WHAT YOU NEED TO DO ->
A line belongs in the answer if it contains "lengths"; copy every such line from the entries below.

AVAILABLE DATA ->
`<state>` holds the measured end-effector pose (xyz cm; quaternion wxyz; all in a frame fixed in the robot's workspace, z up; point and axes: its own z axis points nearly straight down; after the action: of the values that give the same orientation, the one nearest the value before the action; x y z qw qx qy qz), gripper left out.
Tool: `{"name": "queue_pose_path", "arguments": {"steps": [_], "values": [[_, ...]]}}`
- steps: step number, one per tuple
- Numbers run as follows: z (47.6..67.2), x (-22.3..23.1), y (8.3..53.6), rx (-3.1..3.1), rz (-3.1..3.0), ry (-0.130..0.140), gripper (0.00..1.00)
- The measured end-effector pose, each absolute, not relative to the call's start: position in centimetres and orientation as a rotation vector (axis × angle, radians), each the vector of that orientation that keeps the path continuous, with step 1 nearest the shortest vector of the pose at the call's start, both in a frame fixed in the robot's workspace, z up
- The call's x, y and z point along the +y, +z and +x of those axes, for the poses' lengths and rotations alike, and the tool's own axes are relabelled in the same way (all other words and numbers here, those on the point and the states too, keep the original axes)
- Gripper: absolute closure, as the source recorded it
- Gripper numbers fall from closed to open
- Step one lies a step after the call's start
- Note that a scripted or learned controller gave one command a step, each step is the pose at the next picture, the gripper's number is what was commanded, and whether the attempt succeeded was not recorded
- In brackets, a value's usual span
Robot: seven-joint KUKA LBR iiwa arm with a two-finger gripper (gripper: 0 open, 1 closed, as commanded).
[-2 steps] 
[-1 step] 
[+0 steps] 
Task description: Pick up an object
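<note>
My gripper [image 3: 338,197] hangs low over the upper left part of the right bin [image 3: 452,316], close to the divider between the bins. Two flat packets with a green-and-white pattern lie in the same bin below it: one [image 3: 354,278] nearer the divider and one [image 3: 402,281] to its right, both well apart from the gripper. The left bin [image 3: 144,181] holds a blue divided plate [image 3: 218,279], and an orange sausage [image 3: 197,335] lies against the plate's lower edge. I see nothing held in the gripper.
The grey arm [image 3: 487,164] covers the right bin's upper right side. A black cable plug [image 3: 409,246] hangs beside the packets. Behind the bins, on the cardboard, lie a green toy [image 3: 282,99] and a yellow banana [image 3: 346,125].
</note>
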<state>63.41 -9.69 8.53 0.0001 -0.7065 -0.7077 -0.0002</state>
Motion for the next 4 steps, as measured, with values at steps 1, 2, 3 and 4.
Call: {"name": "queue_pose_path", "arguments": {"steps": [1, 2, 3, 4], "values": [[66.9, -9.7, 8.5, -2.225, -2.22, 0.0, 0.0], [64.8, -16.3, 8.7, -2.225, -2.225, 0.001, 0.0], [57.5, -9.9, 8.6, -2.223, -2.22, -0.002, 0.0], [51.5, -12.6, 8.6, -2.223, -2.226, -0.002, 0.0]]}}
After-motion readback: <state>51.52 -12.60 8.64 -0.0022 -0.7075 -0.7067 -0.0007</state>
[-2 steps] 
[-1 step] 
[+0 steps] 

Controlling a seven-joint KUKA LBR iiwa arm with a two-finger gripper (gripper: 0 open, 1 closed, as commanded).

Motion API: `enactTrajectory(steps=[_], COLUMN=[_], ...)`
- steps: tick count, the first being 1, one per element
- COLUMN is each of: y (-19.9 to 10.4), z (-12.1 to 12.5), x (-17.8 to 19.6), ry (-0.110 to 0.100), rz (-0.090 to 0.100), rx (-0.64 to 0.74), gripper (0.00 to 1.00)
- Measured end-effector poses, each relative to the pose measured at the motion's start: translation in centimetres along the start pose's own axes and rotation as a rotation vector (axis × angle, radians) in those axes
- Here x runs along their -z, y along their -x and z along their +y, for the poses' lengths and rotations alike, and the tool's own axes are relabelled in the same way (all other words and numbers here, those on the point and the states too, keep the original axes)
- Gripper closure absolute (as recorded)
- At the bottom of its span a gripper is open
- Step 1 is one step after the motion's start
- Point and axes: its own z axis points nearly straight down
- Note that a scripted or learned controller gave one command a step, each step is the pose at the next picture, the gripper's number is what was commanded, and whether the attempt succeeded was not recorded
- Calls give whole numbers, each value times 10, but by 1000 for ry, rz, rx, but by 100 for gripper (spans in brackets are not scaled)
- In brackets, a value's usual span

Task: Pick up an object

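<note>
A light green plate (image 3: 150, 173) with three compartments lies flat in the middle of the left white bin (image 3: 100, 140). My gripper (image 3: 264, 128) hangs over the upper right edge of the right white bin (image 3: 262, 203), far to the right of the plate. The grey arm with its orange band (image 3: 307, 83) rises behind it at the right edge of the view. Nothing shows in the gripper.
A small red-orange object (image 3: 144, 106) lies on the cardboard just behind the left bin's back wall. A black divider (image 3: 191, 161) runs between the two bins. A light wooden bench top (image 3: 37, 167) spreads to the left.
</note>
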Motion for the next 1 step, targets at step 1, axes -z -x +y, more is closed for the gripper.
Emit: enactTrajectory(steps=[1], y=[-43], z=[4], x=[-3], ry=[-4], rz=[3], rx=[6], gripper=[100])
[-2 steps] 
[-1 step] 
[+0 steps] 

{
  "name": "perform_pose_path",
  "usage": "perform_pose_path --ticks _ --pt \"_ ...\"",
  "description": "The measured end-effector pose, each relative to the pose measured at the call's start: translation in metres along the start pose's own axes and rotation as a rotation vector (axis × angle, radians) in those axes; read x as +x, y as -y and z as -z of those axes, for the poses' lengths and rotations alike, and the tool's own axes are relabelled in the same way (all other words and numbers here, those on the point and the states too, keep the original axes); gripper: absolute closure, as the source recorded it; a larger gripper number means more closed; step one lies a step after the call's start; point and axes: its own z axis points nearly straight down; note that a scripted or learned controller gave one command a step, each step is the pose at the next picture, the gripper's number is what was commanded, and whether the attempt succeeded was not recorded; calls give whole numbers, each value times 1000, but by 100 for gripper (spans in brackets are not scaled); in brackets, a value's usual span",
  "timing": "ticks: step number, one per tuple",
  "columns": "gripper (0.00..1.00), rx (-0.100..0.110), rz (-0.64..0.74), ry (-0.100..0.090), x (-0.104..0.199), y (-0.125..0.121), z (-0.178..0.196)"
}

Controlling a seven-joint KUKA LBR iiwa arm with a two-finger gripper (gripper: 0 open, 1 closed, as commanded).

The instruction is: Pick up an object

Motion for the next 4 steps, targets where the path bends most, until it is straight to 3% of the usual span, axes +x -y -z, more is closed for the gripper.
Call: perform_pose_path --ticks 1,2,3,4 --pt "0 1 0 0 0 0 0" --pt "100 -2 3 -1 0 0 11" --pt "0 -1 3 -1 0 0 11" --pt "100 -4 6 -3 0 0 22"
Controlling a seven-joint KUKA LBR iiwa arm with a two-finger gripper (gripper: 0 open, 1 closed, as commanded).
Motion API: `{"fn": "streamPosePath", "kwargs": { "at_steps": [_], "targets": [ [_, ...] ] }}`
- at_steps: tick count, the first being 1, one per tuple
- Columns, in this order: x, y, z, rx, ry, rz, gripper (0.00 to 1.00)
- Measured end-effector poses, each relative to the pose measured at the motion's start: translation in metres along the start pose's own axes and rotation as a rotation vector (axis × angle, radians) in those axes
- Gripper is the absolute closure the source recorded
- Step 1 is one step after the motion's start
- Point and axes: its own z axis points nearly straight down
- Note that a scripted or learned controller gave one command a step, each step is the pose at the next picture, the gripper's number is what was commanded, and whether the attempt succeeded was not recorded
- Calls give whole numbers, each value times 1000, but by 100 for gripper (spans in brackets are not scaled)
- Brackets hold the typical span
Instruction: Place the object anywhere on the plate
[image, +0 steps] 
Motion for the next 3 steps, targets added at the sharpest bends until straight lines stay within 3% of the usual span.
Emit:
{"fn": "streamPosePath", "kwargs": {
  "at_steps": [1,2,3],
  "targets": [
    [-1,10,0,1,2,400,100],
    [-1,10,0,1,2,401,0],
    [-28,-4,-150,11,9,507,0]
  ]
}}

RESPONSE TO THIS EXERCISE ->
- The call's x, y and z point along the +y, +z and +x of those axes, for the poses' lengths and rotations alike, and the tool's own axes are relabelled in the same way (all other words and numbers here, those on the point and the states too, keep the original axes)
- Here x runs along their -z, y along their -x and z along their +y, for the poses' lengths and rotations alike, and the tool's own axes are relabelled in the same way (all other words and numbers here, those on the point and the states too, keep the original axes)
  "description": "The measured end-effector pose, each relative to the pose measured at the call's start: translation in metres along the start pose's own axes and rotation as a rotation vector (axis × angle, radians) in those axes; read x as +x, y as -y and z as -z of those axes, for the poses' lengths and rotations alike, and the tool's own axes are relabelled in the same way (all other words and numbers here, those on the point and the states too, keep the original axes); gripper: absolute closure, as the source recorded it; a larger gripper number means more closed; step one lies a step after the call's start; point and axes: its own z axis points nearly straight down; note that a scripted or learned controller gave one command a step, each step is the pose at the next picture, the gripper's number is what was commanded, and whether the attempt succeeded was not recorded; calls give whole numbers, each value times 1000, but by 100 for gripper (spans in brackets are not scaled); in brackets, a value's usual span",

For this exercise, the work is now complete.